Exercise
Set down every record exactly as it appears.

Extracted records:
++++++
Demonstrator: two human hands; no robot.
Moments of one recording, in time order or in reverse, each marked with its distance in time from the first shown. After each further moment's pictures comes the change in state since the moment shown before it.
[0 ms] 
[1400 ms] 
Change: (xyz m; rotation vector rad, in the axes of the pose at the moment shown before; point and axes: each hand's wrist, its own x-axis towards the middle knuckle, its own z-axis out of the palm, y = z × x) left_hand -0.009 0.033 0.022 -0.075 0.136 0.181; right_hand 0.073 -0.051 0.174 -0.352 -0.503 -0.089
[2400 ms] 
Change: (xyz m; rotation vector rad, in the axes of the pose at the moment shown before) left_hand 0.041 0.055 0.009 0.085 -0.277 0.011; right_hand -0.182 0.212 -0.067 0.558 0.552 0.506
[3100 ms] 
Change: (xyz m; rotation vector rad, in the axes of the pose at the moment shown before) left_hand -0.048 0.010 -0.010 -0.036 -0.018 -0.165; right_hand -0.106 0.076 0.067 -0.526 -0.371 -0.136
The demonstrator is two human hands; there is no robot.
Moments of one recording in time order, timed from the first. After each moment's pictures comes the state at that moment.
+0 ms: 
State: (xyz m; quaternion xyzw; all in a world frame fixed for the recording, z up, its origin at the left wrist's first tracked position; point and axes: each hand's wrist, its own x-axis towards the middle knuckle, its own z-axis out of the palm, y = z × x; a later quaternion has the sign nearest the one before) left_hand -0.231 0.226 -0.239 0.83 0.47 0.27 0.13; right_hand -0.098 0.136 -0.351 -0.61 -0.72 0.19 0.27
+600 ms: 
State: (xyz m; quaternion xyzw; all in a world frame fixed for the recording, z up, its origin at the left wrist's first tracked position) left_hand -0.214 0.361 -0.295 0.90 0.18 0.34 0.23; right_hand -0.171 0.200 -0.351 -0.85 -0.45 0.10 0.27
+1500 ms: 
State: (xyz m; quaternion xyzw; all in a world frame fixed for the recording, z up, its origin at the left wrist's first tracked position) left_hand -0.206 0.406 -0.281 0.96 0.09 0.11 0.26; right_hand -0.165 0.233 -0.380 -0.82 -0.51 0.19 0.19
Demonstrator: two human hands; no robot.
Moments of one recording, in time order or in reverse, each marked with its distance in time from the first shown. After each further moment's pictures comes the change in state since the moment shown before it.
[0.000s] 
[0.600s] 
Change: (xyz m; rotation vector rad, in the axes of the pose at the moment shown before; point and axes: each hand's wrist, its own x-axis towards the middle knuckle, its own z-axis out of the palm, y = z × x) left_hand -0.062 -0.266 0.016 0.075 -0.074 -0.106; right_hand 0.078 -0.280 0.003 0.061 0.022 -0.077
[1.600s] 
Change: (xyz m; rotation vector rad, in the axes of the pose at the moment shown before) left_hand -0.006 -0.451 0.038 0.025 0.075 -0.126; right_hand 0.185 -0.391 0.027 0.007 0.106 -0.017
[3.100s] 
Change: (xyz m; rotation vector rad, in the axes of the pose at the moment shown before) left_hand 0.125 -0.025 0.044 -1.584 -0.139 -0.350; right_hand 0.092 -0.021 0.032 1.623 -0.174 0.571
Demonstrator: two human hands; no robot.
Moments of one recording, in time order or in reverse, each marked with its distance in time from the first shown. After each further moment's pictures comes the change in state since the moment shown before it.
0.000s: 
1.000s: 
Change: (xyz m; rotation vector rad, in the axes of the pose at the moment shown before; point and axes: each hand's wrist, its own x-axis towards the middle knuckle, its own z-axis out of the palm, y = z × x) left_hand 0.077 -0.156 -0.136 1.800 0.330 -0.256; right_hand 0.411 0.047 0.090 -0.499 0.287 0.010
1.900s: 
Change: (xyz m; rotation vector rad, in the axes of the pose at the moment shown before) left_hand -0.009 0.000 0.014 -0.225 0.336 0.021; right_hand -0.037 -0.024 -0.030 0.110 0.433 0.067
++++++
Response to the task
Demonstrator: two human hands; no robot.
Moments of one recording, in time order or in reverse, each marked with its distance in time from the first shown. After each further moment's pictures comes the change in state since the moment shown before it.
[0 ms] 
[1400 ms] 
Change: (xyz m; rotation vector rad, in the axes of the pose at the moment shown before; point and axes: each hand's wrist, its own x-axis towards the middle knuckle, its own z-axis out of the palm, y = z × x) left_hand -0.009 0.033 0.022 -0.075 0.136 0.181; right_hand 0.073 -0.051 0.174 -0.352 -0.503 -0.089
[2400 ms] 
Change: (xyz m; rotation vector rad, in the axes of the pose at the moment shown before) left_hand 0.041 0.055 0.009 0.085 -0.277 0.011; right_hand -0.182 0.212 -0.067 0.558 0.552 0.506
[3100 ms] 
Change: (xyz m; rotation vector rad, in the axes of the pose at the moment shown before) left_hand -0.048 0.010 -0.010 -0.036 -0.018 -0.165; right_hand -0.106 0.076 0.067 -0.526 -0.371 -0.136
The demonstrator is two human hands; there is no robot.
Moments of one recording in time order, timed from the first. After each moment's pictures comes the state at that moment.
+0 ms: 
State: (xyz m; quaternion xyzw; all in a world frame fixed for the recording, z up, its origin at the left wrist's first tracked position; point and axes: each hand's wrist, its own x-axis towards the middle knuckle, its own z-axis out of the palm, y = z × x; a later quaternion has the sign nearest the one before) left_hand -0.231 0.226 -0.239 0.83 0.47 0.27 0.13; right_hand -0.098 0.136 -0.351 -0.61 -0.72 0.19 0.27
+600 ms: 
State: (xyz m; quaternion xyzw; all in a world frame fixed for the recording, z up, its origin at the left wrist's first tracked position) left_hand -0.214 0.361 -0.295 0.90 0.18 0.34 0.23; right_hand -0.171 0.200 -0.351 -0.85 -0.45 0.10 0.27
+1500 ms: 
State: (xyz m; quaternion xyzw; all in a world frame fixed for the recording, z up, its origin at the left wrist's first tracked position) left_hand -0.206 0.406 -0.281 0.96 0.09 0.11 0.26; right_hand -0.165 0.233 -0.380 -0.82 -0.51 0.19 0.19
Demonstrator: two human hands; no robot.
Moments of one recording, in time order or in reverse, each marked with its distance in time from the first shown. After each further moment's pictures comes the change in state since the moment shown before it.
[0.000s] 
[0.600s] 
Change: (xyz m; rotation vector rad, in the axes of the pose at the moment shown before; point and axes: each hand's wrist, its own x-axis towards the middle knuckle, its own z-axis out of the palm, y = z × x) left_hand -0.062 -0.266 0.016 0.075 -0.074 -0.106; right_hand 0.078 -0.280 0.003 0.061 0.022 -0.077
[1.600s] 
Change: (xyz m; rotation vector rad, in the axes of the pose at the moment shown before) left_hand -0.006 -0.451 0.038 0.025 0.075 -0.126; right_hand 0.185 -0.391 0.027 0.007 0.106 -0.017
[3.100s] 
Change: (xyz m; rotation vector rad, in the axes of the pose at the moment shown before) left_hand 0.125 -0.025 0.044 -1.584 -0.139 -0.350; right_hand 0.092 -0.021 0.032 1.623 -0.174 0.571
Demonstrator: two human hands; no robot.
Moments of one recording, in time order or in reverse, each marked with its distance in time from the first shown. After each further moment's pictures comes the change in state since the moment shown before it.
0.000s: 
1.000s: 
Change: (xyz m; rotation vector rad, in the axes of the pose at the moment shown before; point and axes: each hand's wrist, its own x-axis towards the middle knuckle, its own z-axis out of the palm, y = z × x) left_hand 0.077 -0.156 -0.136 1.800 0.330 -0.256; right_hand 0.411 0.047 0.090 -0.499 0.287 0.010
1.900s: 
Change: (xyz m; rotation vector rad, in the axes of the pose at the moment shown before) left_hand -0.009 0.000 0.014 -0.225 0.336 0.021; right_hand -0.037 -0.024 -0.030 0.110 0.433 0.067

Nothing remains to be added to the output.